DIRECTIONS: Please write out the whole listing that follows exactly; the pictures stay out.

*** Opening DATA EXCERPTS ***

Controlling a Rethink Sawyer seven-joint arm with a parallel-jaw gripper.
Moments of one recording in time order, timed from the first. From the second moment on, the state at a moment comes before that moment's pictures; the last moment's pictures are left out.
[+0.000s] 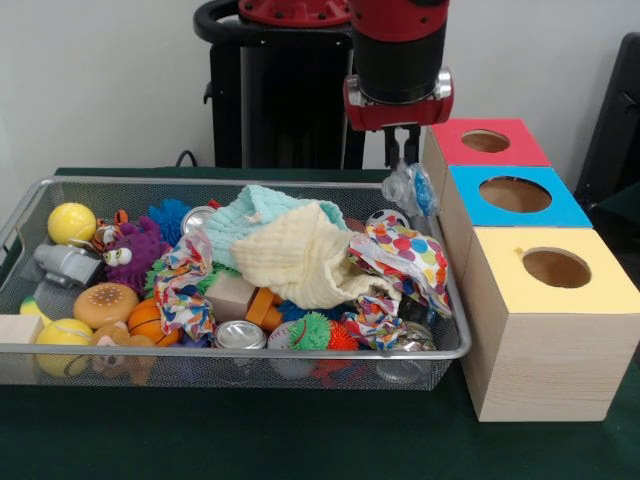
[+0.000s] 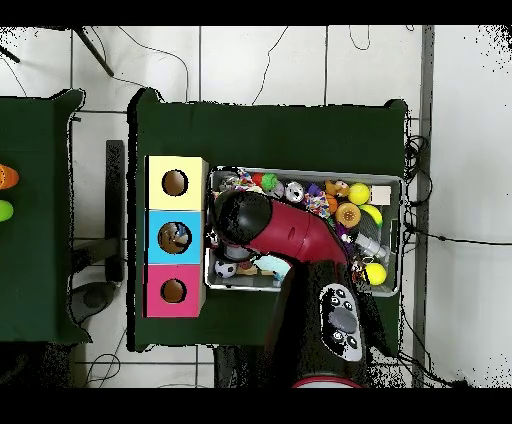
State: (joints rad) arm -0.14 -0.65 -0.07 1.67 0.20 0.89 1.43
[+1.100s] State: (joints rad) arm -0.08 -0.66 -0.10 1.62 0.25 0.92 1.51
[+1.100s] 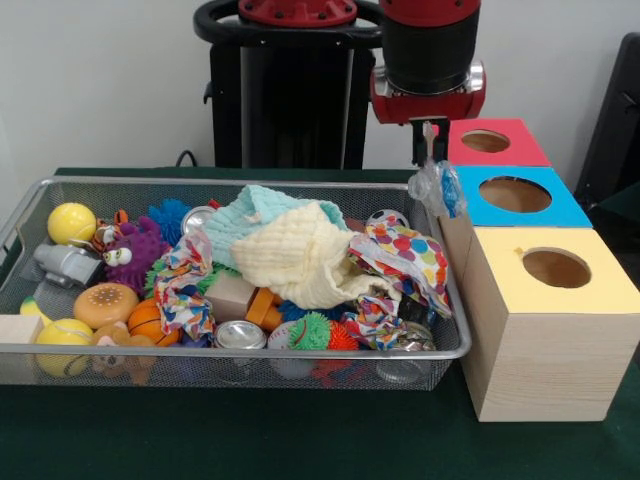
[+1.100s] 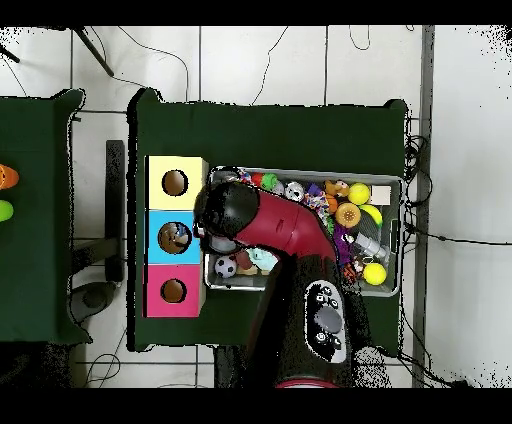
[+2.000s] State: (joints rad) arm -0.05 -0.72 -0.16 1.57 0.27 1.03 1.67
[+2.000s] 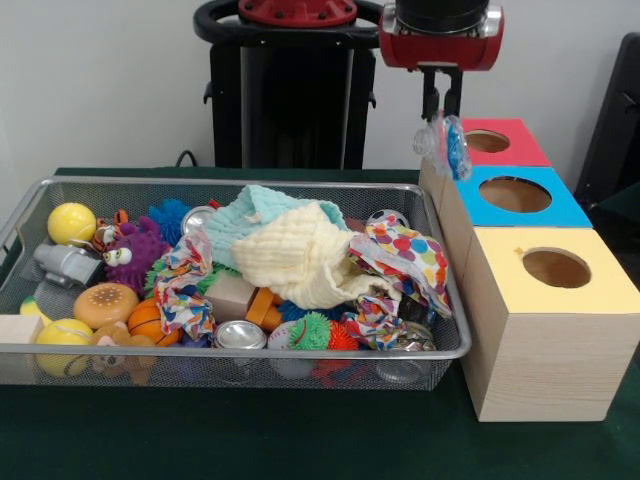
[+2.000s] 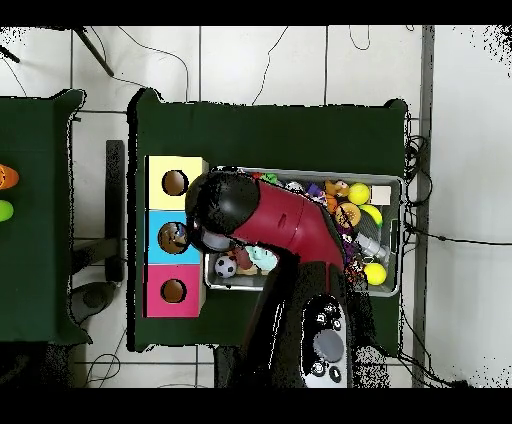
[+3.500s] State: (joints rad) arm 0.07 -0.69 -0.17 1.61 0.34 0.80 1.86
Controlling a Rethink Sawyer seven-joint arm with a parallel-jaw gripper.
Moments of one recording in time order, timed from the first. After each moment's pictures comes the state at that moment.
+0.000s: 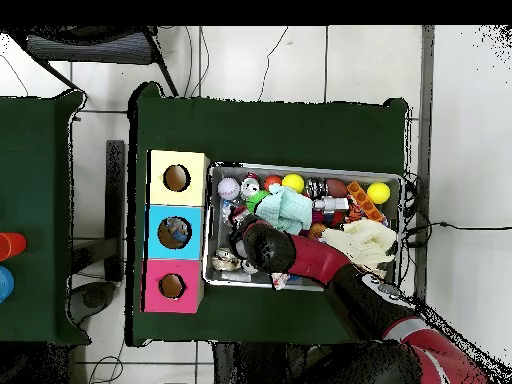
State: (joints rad) arm -0.59 -0.39 0.38 1.85 -0.14 0.09 2.39
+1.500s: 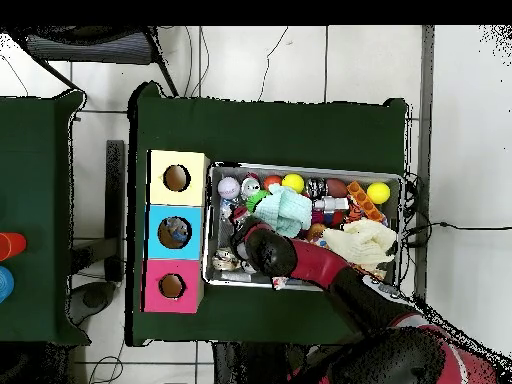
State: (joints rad) arm -0.66 -0.31 0.43 1.85 -0.20 0.00 2.39
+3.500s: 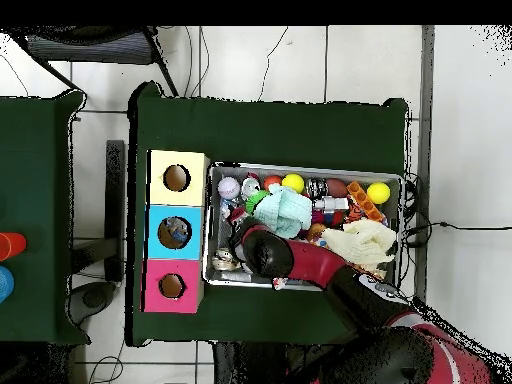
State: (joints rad) arm -0.63 -0.32 0.41 1.84 -0.22 -0.01 2.39
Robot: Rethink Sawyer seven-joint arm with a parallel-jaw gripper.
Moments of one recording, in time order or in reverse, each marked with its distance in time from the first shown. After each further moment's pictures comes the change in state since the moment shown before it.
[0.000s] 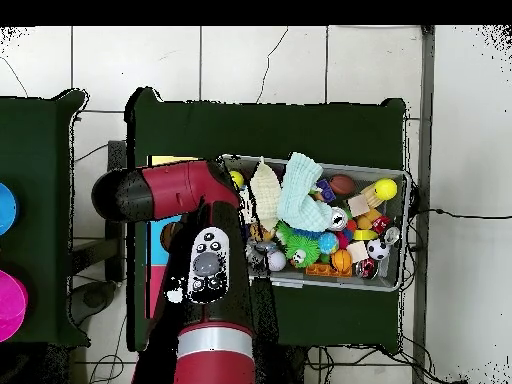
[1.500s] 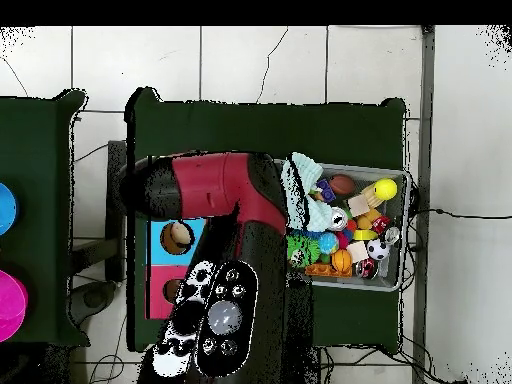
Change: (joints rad) arm 0.010 -0.107 -0.222 -0.047 -0.052 0.109 0.000
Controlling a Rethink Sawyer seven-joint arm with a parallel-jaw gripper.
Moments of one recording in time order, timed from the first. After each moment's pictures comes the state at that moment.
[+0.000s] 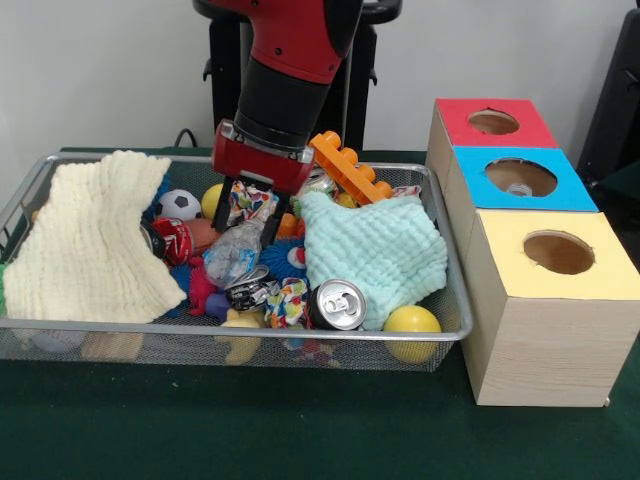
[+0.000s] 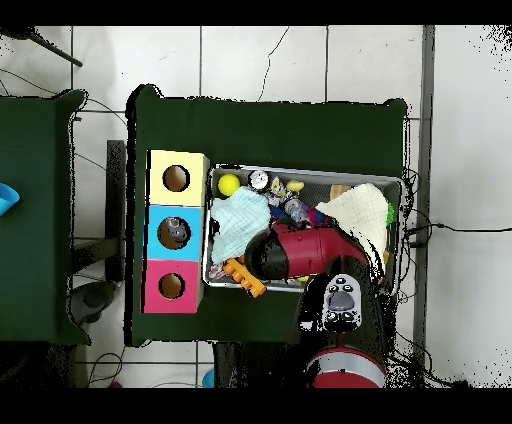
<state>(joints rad) -0.17 -0.52 -0.17 1.61 -0.44 0.26 1.97</state>
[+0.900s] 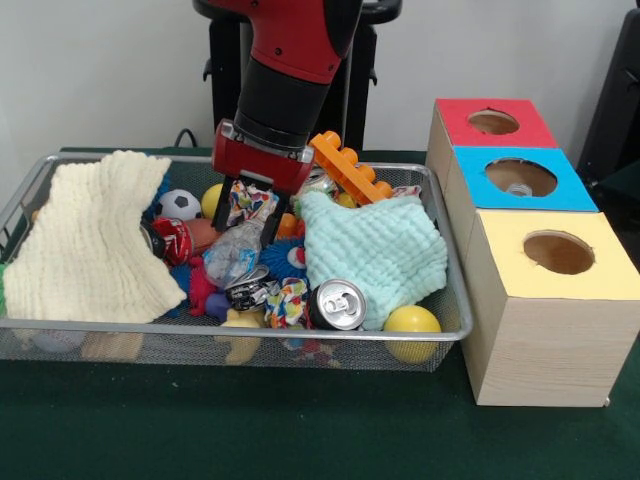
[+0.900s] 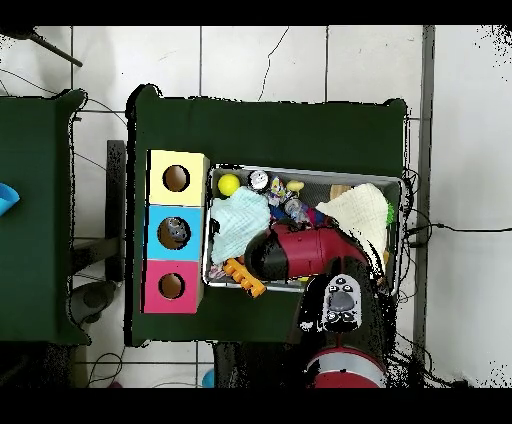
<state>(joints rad) -0.17 -0.52 -0.17 1.62 -0.45 0.26 1.97</state>
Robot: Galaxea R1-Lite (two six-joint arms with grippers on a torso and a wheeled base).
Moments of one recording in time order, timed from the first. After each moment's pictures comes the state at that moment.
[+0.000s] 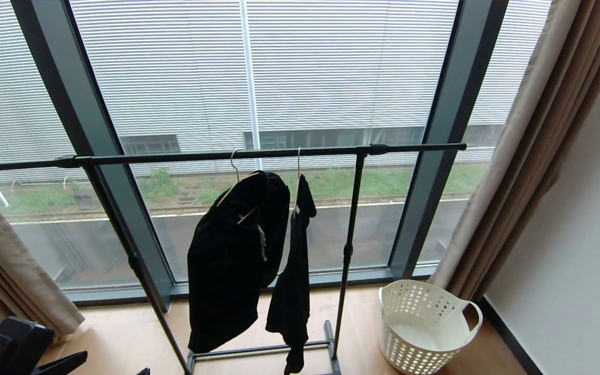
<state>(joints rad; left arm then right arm) -0.44 1.03 -0.02 -0.47 0.17 -0.13 0.20 0.35 -0.02 0.00 -0.21 -0.22</state>
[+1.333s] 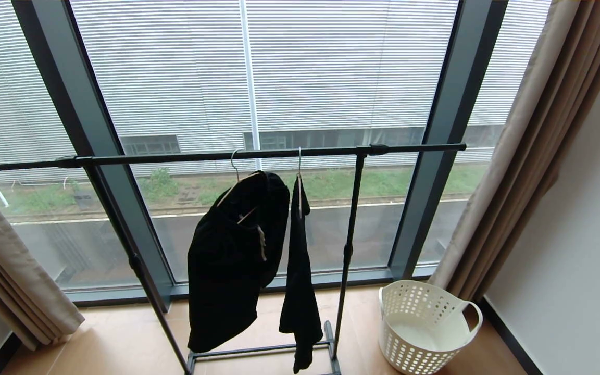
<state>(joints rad) -0.18 0.29 0.00 -0.01 0.16 0.02 -0.05 0.11 -0.02 0.01 -0.21 -0.09</state>
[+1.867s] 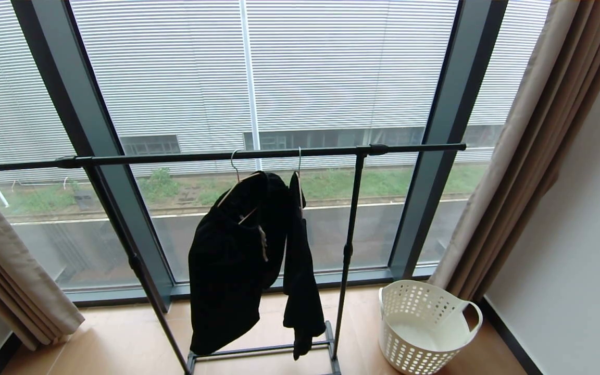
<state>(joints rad) -0.02 0.05 0.00 0.01 0.02 0.00 -0.05 0.09 -0.02 0.01 -0.21 -0.06</state>
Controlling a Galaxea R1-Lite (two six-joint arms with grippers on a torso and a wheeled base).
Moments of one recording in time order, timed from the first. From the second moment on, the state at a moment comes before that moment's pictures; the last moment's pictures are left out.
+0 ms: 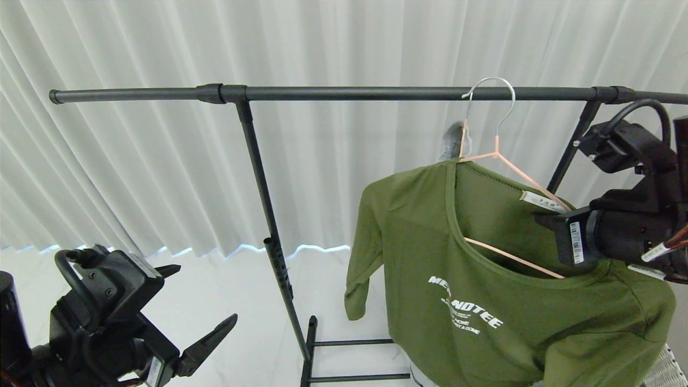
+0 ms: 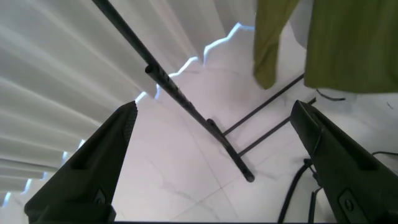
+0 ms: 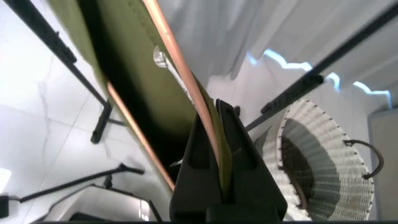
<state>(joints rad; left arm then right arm) -0.35 1.14 -0.28 -0.52 -0.03 0.45 0.69 1.35 -0.99 0.09 -0.37 0.09</state>
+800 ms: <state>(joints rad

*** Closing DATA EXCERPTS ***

ANSWER BOX:
Controlling a Rethink Sawyer seven-joint arm with a parallel-jaw gripper.
Moments of one recording in time order, timed from the first. From the second moment on, the state at a moment comes before that moment's pictures; the last moment's pictures are left out.
[+0.000s] 
[+0.000s] 
State: (joints rad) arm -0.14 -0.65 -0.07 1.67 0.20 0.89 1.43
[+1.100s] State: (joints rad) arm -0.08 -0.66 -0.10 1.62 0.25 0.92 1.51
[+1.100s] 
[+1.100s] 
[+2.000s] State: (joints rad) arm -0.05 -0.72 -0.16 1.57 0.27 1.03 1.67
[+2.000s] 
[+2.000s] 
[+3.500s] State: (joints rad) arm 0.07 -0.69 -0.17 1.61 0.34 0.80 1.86
Controlling a Rethink Sawyer seven-joint arm with a parallel-jaw gripper.
Moments of one recording in time order, timed from the first. After each moment's pictures comes the state at that moment.
+0.000s: 
State: (joints rad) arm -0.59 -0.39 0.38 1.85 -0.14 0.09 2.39
+1.500s: 
State: (joints rad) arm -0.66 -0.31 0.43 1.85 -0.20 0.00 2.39
+3.500s: 
State: (joints rad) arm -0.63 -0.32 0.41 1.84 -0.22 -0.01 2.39
Robot: Rethink Sawyer seven-joint arm with a parallel-jaw gripper.
Moments of one recording, in time order or in reverse, each marked with its distance in time from the first shown. After each further moment's pictures comes the change in state since the moment shown before it.
[0.000s] 
[1.500s] 
Change: (joints rad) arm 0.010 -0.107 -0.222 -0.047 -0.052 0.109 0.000
Controlling a Rethink Sawyer seven-joint arm with a parallel-jaw gripper.
Moments of one recording in time order, timed from the first. After each moment's pictures comes the state at that moment.
[+0.000s] 
[+0.000s] 
<state>(joints rad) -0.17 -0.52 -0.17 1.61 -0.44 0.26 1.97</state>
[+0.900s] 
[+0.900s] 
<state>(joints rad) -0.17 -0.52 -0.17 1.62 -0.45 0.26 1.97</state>
Robot: Galaxea R1-Lite (two six-joint arms with grippers on a torso and a wheeled base).
Moments of one recording in time order, timed from the first. After each moment's pictures comes the state at that moment.
[+0.000s] 
<state>(joints rad; left arm then right arm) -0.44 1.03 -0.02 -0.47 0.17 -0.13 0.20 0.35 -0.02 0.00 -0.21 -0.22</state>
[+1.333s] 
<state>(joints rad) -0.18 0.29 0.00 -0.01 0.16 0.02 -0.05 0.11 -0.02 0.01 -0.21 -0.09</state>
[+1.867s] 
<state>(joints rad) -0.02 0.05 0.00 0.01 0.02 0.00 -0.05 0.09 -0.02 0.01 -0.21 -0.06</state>
Controlling a Galaxea R1-Lite (two six-joint arms with grippers on a torso and a wheeled base).
Moments of one recording in time order, timed from the first. From the second moment on, the state at a moment comes before that moment's pictures; the last moment's pictures are left out.
+0 ms: 
+0 ms: 
+0 ms: 
<state>(joints rad; left arm then right arm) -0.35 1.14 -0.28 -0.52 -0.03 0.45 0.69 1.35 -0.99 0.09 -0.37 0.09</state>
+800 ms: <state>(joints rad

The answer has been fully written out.